Oranges are not the only fruit
Thousands of planks of timber ended up on Worthing beach in recent times, washed ashore from a wrecked cargo ship, it became an international incident and pictures of it were published all over the world.
But it wasn’t the first time Worthing’s residents had woken up to find their beach covered with unfamiliar objects by the thousand.
Just over a century earlier, it had been tens of thousands of oranges and lemons…
IT was 1901 and the month was March.
Coxswain Marshall of the Worthing lifeboat, Henry Harris, stayed on duty all night to keep a watchful eye on a light, presumably on a ship, which had been spotted two miles off the beach at East Worthing.
At dawn, he could make out a steam-ship, very low in the water and with her bows pointing shoreward.
Signals from shore remained unanswered and, at eight o’clock, it was decided to launch the lifeboat, Henry Harris. But even before it reached the stranded vessel – which turned out to be the trading steamer Indiana – excitement had intensified among the crowds gathering on the beach.
For oranges and lemons were being washed up in their thousands and news of the unexpected phenomenon was spreading through the town like wildfire.
Costermongers came with their horse trolleys, tradesmen and professional men were arriving with baskets and hundreds of children brought sacks, pails and anything in which fruit could be carried.
All were intent on reaping the unanticipated but welcome golden harvest of the sea.
In the scenes which followed, fists played a prominent part as more and more cases of the fruit were washed ashore and began to pile up on the beach.
My grandfather was one who collected his share (though he never told me how many that meant!). He said many cases were smashed upon the groynes and, though some were stacked up on the beach, others were carted away wholesale by “the more ambitious”.
At first, much of the fruit was washed up west of the pier, but, gradually, the spoils and the crowds moved further east. Beyond Splash Point, the surface of the water became what my grandfather described as “a sea of orange”, and each golden-crested wave brought in more and more, carpeting the beach in all directions.
A constant stream of men, women, boys and girls were seen wending their way homewards heavily laden with fruit, then returning for more and more.
Meanwhile, the lifeboat Henry Harris had reached the Indiana.
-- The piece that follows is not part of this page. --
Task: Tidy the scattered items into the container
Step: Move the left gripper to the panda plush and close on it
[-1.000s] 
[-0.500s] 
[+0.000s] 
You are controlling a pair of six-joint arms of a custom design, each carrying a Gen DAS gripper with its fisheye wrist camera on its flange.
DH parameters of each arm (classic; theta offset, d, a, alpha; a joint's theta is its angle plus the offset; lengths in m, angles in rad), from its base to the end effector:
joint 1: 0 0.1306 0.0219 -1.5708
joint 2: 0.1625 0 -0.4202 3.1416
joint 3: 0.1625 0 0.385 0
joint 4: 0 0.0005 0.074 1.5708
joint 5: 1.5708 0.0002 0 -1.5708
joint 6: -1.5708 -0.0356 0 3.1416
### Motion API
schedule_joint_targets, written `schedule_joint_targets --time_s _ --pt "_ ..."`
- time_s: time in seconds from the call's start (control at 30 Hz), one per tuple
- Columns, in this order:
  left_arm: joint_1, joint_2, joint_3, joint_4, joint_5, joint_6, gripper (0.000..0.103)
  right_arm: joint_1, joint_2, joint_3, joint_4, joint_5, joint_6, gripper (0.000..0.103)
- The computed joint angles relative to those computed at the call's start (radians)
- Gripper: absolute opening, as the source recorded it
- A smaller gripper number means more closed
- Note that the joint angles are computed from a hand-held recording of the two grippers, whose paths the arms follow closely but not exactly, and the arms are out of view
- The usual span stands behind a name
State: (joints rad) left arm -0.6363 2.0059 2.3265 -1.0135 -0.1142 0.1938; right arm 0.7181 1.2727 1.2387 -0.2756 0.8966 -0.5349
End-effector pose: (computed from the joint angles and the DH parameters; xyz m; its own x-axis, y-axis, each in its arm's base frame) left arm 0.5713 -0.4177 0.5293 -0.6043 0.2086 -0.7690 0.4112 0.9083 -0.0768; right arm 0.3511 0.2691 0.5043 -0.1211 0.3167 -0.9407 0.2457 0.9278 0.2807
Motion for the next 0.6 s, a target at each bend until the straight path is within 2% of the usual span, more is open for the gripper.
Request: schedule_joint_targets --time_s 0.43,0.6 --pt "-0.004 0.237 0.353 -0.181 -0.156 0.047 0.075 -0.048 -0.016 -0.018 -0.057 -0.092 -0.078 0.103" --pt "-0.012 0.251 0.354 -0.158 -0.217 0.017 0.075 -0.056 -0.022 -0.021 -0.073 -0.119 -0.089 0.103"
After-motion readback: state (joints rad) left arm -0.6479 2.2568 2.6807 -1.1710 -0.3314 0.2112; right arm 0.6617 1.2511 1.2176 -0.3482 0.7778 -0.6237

It circled the vessel twice to ensure there were no survivors on board, and then returned to shore.
Tramping through what by now had become a pulpy mass on the beach, Coxswain Marshall reported that its crew had evidently abandoned the Indiana. She was now mostly under water and, though the cause of the disaster could not be ascertained, it was most likely to have been a collision.
The Worthing lifeboat had been pulled ashore and remounted on its carriage when, suddenly, a cry went up that a small boat with at least one man aboard had been spotted off the Half Brick public house.
“All right, we’ll launch her again!” responded the coxswain. But before the Henry Harris could reach the drifting boat, a man named Clark, of the Lancing Coastguard, swam out and brought it ashore.
It was, indeed, one of the Indiana’s lifeboats and there was a compass on board – but the “occupants” turned out to be a plank of wood!
Late that afternoon, the people of Worthing resolved the mystery.
During a thick Channel fog, the Indiana had been rammed amidships by the City of Washing-ton, an oil steamer from Hamburg.
Fortunately, the crew of 23 had all been rescued by a tug and taken safely into Newhaven.
Meanwhile, back on Worthing beach, remnants of the abandoned Indiana’s cargo were still drifting ashore.
All that Saturday night, people patrolled the beach between Goring coastguard station and Brighton, gathering the spoils by moonlight.
Besides fruit, they found several copper tanks encased in wood and containing lemon essence – a very expensive commodity – and containers of an ingredient used for tanning.
It is hardly necessary to add that by the time a salvage boat and tug arrived the next day, the beach and water had been picked clean.
Later that week, the following paragraph appeared in Messrs Plumbridge and Son’s wholesale fruit price list: “Oranges – The market is deficient of 6,000 cases of Valencias this week, which were coming forward by the Indiana, now lost off Worthing.
“Lemons are also some thousands of cases short, in consequence of the aforementioned disaster, and the prices are a little firmer.”
At which point I have to declare a retrospective interest in this matter. In those days, the Feest family owned several greengrocery shops, so you may guess where they got their supply of oranges and lemons from that week.
The problem was that everybody else in Worthing also got plenty free of charge and, while, in other towns, the shortage of citrus fruit temporarily sent prices soaring, here in Worthing for the next few weeks, my grandfather and his brother couldn’t give it away!